- [EXERCISE DESCRIPTION]: Reproduce the entries that follow verbatim, down to the final line.

Dataset entries:
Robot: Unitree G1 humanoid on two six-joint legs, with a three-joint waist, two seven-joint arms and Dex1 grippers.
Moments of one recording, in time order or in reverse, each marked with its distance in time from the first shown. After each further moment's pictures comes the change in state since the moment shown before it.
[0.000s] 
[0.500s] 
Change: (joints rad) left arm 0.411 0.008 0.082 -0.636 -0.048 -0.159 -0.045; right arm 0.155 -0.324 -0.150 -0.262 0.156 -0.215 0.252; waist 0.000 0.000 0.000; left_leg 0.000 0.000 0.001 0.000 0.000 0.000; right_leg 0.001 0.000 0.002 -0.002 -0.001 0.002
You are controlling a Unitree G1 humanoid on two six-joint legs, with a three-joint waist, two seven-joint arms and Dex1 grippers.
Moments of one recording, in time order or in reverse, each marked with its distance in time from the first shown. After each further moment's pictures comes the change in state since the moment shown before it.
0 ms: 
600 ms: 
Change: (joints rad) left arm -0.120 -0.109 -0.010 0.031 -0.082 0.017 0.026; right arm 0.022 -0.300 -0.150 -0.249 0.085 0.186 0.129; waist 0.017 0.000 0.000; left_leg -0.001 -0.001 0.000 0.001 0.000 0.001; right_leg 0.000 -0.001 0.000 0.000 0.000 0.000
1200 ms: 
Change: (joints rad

- [SOLUTION]:
Robot: Unitree G1 humanoid on two six-joint legs, with a three-joint waist, two seven-joint arms and Dex1 grippers.
Moments of one recording, in time order or in reverse, each marked with its distance in time from the first shown. After each further moment's pictures comes the change in state since the moment shown before it.
[0.000s] 
[0.500s] 
Change: (joints rad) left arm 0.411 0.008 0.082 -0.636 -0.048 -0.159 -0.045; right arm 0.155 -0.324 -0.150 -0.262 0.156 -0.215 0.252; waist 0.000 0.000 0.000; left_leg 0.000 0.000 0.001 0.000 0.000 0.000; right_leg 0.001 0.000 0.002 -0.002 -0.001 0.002
You are controlling a Unitree G1 humanoid on two six-joint legs, with a three-joint waist, two seven-joint arms and Dex1 grippers.
Moments of one recording, in time order or in reverse, each marked with its distance in time from the first shown. After each further moment's pictures comes the change in state since the moment shown before it.
0 ms: 
600 ms: 
Change: (joints rad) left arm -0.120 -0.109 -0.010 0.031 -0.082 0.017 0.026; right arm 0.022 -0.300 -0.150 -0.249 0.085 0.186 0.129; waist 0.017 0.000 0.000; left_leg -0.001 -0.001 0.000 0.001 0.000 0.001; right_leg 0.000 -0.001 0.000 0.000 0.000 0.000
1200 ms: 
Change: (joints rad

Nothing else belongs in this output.